Required work:
Copy, from the data below, each line that has the word "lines".

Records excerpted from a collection
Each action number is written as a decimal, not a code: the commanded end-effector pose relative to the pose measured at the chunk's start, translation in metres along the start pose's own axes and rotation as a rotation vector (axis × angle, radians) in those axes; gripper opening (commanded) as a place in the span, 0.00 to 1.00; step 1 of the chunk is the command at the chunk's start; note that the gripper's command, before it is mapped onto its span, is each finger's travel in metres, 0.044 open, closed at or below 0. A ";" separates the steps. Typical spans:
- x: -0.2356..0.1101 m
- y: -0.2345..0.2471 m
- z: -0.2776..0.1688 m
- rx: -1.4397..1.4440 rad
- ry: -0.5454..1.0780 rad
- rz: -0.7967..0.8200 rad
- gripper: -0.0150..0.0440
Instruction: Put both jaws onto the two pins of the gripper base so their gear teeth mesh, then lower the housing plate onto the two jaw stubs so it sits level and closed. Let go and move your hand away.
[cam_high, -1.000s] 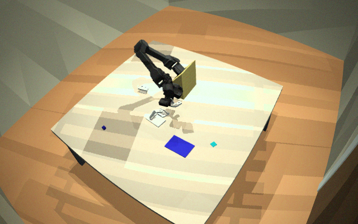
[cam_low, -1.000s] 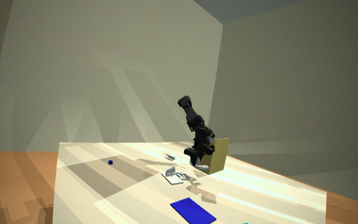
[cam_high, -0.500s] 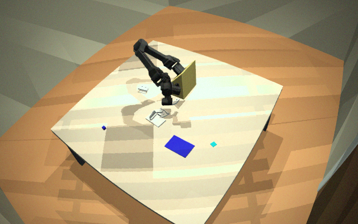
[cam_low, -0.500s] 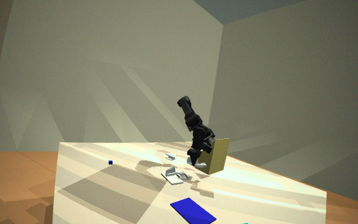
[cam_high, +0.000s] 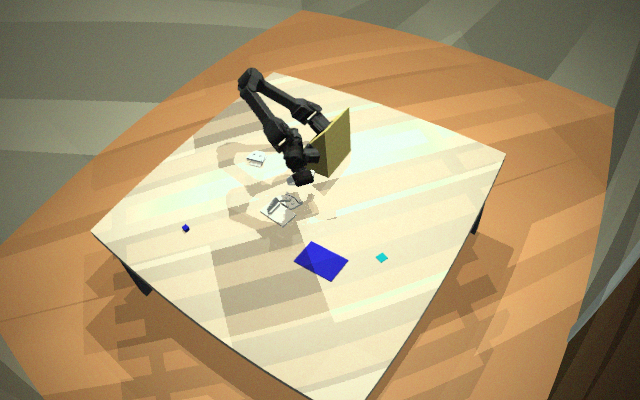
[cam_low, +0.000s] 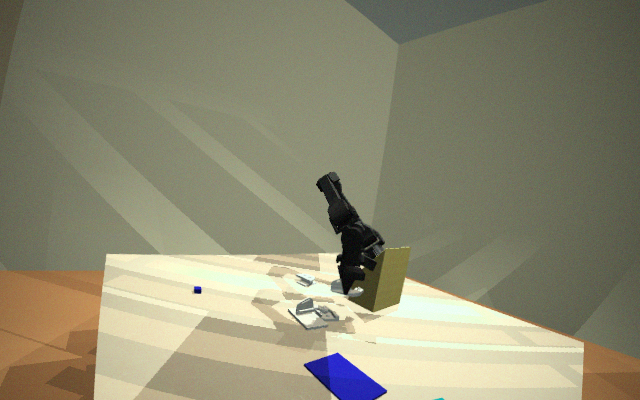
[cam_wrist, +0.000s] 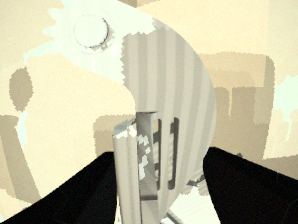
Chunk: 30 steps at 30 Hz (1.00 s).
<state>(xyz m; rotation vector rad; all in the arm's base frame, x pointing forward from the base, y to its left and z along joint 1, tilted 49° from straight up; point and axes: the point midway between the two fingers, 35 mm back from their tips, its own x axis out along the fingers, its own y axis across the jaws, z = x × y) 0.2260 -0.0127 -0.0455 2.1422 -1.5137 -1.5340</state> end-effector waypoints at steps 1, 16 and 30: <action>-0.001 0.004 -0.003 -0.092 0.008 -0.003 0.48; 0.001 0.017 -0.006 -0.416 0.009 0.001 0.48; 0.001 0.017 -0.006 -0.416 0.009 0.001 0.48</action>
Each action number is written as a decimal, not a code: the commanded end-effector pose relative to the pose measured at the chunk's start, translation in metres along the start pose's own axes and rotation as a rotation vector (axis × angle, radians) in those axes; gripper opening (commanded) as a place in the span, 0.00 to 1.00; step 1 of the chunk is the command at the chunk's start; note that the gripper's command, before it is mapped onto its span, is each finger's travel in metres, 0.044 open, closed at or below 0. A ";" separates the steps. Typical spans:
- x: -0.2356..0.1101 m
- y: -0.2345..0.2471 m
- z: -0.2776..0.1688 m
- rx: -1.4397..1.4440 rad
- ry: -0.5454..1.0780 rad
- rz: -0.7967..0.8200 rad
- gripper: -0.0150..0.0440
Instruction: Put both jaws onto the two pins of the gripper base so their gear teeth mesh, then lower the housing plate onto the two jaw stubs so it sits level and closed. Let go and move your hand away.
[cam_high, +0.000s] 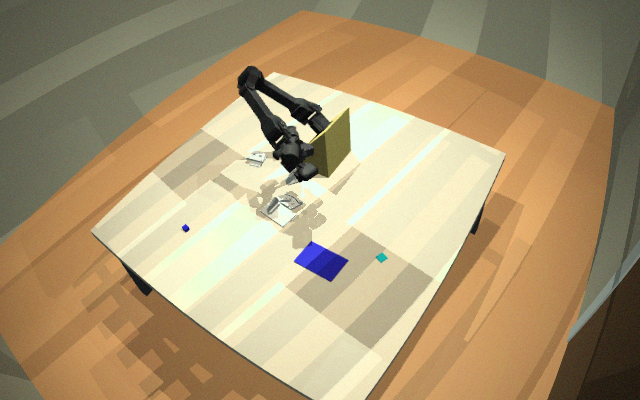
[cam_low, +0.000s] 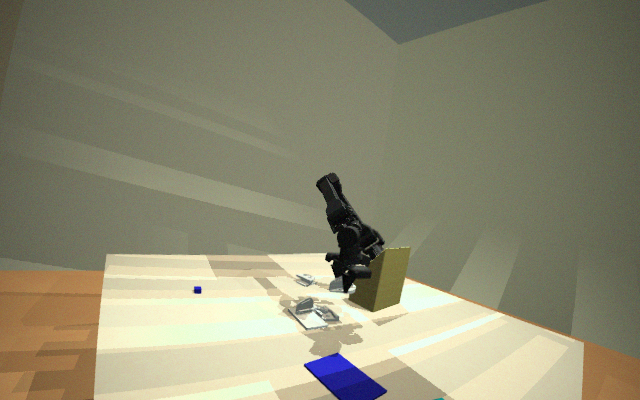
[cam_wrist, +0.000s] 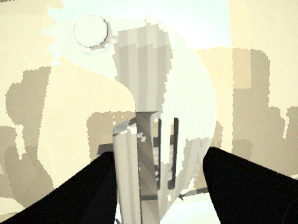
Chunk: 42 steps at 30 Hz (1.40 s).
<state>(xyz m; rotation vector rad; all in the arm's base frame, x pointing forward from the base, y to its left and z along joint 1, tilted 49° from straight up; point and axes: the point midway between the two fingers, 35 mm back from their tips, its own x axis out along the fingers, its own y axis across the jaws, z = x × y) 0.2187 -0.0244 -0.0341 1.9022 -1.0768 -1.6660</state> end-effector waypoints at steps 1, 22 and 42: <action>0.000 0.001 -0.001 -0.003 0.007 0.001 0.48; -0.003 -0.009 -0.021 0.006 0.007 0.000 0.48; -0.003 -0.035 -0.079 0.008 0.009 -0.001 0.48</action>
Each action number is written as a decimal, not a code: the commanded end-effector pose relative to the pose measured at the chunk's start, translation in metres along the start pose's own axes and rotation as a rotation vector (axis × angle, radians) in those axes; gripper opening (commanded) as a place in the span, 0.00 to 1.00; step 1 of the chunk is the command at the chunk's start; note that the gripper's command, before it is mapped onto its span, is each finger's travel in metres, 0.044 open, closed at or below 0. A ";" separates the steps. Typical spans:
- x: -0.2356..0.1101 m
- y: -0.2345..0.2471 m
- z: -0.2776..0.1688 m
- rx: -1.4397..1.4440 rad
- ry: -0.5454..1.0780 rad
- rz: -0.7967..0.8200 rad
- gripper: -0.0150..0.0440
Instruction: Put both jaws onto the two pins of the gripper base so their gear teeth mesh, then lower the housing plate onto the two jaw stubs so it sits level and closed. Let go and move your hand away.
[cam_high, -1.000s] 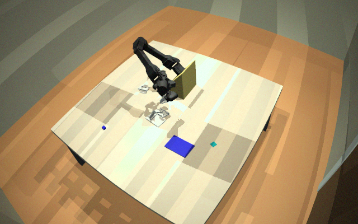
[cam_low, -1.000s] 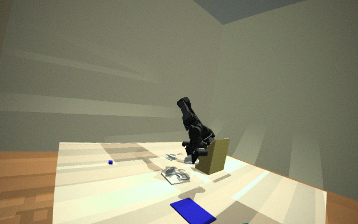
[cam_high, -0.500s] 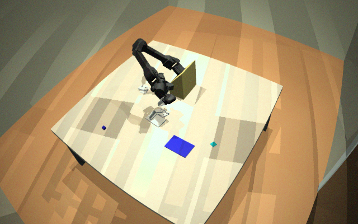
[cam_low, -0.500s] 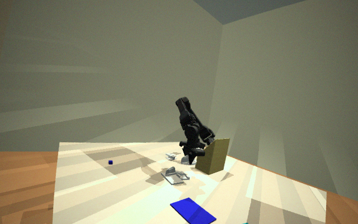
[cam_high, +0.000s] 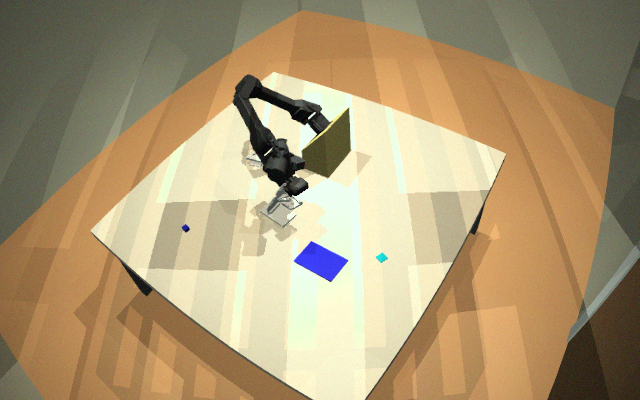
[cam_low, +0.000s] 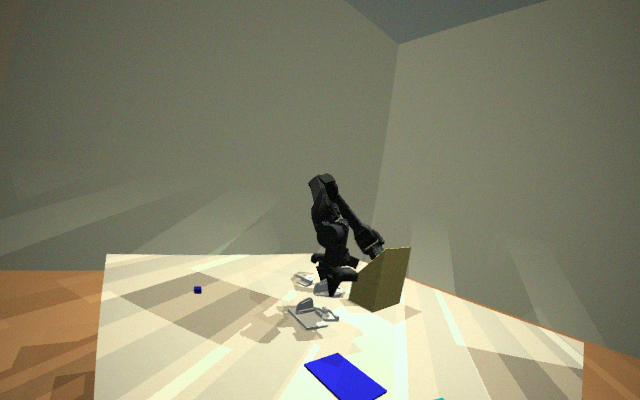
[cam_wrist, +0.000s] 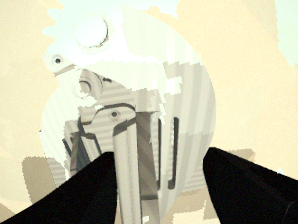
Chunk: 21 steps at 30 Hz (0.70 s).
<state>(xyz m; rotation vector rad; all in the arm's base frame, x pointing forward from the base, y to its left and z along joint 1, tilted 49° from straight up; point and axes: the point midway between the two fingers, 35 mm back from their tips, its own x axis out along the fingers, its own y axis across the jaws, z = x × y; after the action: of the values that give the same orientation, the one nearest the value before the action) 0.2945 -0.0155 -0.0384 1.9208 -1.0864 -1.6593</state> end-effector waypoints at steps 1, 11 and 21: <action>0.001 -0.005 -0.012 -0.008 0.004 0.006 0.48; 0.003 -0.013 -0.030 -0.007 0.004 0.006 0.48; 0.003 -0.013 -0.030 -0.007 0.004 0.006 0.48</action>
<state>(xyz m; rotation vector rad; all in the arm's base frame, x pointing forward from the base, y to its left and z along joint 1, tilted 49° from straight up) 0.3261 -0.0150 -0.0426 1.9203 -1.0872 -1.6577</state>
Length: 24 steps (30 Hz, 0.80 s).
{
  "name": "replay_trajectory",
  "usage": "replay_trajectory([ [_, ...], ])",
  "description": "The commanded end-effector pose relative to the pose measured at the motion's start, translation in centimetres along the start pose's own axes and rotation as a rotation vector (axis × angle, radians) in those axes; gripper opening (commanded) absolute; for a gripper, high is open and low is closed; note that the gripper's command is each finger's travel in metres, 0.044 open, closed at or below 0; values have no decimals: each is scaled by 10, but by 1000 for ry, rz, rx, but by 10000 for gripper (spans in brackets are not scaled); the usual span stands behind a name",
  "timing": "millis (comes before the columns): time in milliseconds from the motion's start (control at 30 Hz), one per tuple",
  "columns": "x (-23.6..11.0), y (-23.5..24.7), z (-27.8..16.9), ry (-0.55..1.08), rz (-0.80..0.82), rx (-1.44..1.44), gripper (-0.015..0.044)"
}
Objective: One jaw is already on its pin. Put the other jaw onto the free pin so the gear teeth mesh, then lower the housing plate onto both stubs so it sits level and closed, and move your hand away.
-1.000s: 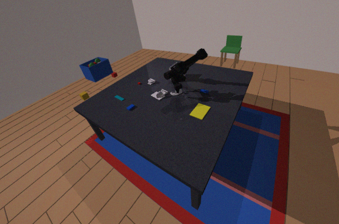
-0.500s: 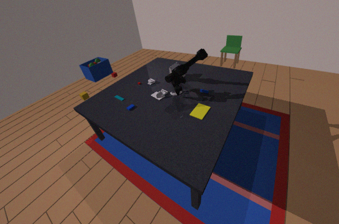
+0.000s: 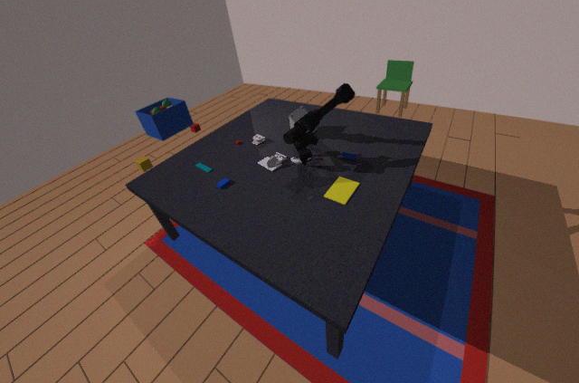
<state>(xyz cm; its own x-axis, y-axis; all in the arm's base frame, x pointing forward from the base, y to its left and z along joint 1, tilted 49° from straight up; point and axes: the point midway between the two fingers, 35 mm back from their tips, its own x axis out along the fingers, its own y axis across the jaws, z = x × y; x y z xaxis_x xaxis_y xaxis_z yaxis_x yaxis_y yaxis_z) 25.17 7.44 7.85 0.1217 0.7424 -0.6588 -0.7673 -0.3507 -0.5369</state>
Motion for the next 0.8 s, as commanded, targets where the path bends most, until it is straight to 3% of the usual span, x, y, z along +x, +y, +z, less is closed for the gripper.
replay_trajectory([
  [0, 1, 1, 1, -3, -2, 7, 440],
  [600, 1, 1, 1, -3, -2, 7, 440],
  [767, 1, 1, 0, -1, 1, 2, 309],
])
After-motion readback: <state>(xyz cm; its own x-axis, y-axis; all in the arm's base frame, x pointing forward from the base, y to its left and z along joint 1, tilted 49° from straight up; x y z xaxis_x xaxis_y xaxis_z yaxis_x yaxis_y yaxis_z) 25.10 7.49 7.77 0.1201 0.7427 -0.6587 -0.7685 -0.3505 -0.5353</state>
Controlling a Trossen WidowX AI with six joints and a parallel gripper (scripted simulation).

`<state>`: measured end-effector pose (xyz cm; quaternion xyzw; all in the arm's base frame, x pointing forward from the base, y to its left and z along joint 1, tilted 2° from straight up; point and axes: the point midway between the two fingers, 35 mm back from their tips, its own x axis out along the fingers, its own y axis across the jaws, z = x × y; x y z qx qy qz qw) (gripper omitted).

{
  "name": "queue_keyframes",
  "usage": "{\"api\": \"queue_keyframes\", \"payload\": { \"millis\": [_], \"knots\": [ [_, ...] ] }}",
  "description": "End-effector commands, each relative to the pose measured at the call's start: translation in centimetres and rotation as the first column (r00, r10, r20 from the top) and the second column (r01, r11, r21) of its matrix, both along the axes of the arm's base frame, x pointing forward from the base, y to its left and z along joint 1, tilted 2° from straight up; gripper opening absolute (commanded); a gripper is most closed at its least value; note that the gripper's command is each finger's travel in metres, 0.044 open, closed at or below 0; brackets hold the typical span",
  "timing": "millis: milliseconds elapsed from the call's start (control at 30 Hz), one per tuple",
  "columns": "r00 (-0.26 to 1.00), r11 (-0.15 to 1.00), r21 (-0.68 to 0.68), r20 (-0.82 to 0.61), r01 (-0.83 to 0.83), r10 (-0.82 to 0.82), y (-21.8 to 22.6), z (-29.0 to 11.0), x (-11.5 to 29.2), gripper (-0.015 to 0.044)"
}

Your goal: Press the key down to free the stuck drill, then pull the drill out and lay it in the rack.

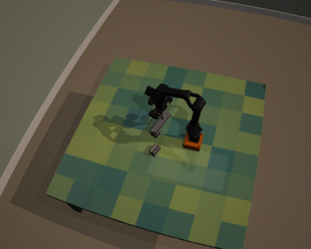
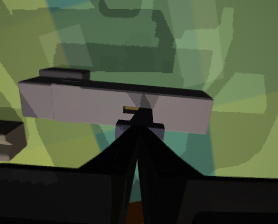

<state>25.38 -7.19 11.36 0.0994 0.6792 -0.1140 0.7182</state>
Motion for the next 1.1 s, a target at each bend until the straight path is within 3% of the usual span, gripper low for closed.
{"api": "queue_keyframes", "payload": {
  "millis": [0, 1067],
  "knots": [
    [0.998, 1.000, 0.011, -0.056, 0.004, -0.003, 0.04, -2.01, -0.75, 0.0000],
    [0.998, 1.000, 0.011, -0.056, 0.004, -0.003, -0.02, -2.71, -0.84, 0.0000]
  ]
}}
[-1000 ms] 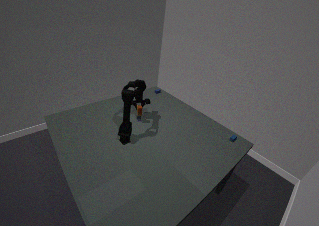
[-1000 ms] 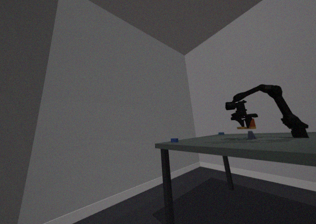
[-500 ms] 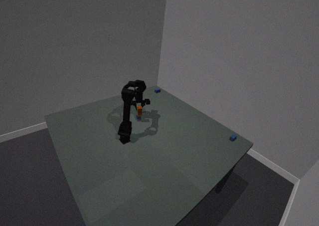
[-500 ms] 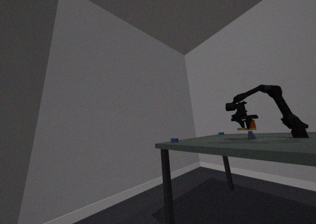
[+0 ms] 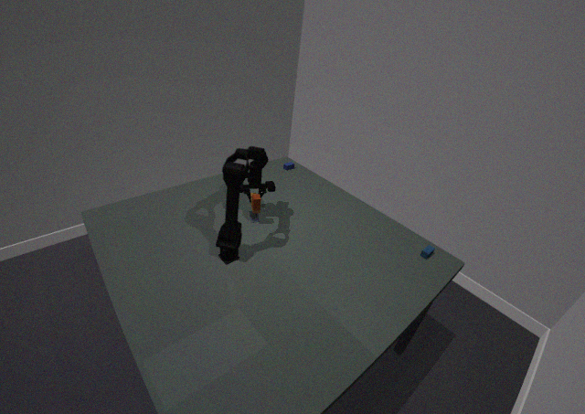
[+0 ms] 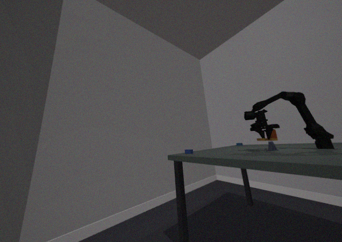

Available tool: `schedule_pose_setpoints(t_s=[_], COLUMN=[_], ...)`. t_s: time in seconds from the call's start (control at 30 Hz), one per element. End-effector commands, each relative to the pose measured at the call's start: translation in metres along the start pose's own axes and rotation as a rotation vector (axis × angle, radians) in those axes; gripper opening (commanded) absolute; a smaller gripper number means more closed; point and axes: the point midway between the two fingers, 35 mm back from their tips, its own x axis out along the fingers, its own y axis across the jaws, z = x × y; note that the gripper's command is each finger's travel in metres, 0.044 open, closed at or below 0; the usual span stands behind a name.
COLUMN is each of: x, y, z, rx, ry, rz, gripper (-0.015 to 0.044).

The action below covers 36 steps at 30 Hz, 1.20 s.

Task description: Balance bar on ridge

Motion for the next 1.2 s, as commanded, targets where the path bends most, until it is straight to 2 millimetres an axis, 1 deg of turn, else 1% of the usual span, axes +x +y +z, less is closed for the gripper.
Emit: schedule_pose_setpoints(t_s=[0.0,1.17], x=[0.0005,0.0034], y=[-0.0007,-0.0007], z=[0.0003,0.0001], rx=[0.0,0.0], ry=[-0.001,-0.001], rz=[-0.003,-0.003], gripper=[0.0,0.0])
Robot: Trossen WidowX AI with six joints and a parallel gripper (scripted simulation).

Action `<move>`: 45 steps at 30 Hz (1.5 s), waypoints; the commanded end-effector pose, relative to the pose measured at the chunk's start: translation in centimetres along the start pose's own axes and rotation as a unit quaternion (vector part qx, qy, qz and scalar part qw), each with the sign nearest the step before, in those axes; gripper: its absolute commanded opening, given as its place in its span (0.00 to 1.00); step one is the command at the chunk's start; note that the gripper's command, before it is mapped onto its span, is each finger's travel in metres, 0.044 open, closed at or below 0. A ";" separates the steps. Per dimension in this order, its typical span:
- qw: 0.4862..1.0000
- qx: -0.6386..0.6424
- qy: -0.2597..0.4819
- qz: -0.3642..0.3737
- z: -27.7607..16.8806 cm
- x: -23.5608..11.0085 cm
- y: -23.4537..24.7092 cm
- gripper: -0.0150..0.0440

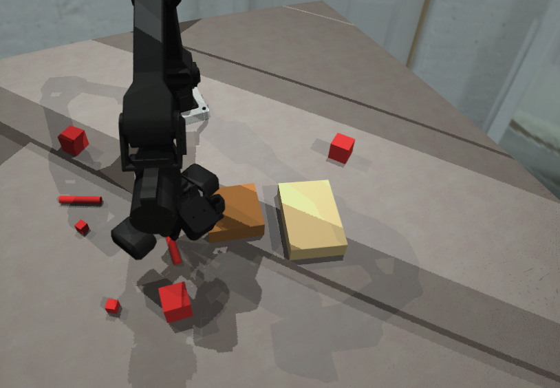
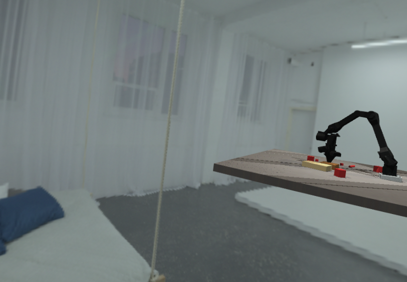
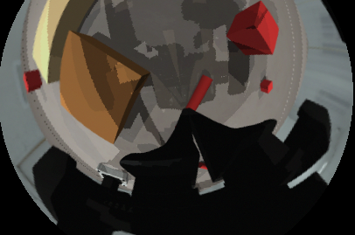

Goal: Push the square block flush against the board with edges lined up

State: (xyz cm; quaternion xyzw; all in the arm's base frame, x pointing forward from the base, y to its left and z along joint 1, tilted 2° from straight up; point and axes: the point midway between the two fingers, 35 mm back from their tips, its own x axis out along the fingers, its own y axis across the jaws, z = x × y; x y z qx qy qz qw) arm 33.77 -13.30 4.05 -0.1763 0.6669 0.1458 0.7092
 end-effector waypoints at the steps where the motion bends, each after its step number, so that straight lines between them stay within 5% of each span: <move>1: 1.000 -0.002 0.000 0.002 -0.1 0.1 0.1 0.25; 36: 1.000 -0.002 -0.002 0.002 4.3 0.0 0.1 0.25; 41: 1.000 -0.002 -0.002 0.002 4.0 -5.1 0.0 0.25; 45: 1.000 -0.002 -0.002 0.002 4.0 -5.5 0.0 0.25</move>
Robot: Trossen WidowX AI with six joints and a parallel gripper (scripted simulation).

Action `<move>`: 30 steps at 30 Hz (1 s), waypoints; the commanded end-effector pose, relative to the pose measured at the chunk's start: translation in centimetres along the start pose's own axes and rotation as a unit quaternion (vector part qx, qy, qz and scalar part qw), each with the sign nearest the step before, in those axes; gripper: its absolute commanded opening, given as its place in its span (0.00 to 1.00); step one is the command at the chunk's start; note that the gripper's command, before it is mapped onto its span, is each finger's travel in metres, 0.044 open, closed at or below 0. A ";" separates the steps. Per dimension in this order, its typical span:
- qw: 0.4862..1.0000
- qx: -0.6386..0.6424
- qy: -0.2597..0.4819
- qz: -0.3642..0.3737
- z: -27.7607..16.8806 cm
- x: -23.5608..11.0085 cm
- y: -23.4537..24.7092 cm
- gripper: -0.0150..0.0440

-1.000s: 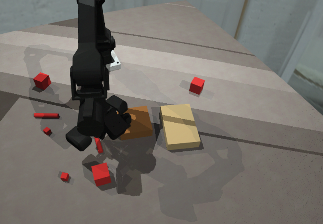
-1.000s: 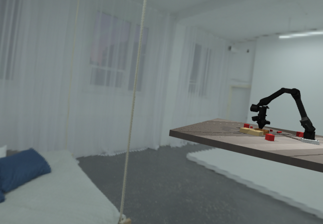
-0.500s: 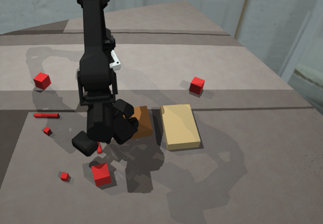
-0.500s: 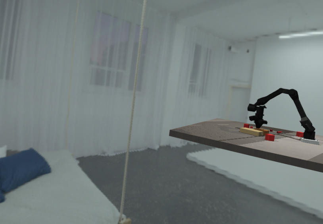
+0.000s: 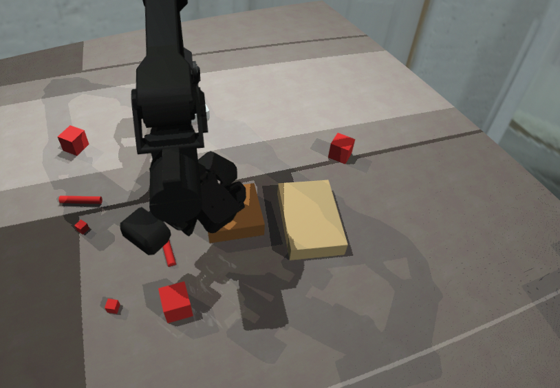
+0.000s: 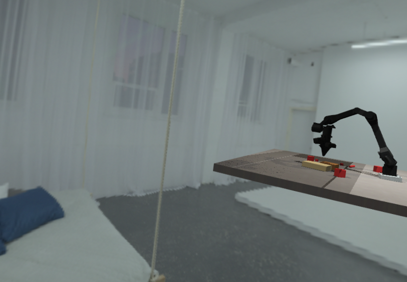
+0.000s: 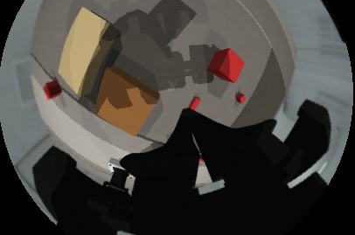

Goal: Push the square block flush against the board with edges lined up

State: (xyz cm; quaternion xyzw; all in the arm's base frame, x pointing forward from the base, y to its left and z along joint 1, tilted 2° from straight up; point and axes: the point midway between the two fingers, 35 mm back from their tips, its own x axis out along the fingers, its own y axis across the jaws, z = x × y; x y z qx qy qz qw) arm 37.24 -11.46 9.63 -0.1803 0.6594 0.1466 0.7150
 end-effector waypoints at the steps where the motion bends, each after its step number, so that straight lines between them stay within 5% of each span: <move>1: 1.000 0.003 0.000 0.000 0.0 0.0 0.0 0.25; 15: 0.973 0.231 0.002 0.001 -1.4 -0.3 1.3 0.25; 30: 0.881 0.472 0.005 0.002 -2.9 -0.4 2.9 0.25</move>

Task output:
 end-effector waypoints at the steps where the motion bends, each after its step number, so that straight lines between them stay within 5% of each span: <move>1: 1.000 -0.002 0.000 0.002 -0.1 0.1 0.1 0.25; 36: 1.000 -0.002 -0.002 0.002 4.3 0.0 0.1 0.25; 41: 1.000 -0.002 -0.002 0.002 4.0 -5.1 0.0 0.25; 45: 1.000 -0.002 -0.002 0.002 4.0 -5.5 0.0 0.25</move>
 end-effector waypoints at the steps where the motion bends, each after its step number, so that straight lines between them stay within 5% of each span: <move>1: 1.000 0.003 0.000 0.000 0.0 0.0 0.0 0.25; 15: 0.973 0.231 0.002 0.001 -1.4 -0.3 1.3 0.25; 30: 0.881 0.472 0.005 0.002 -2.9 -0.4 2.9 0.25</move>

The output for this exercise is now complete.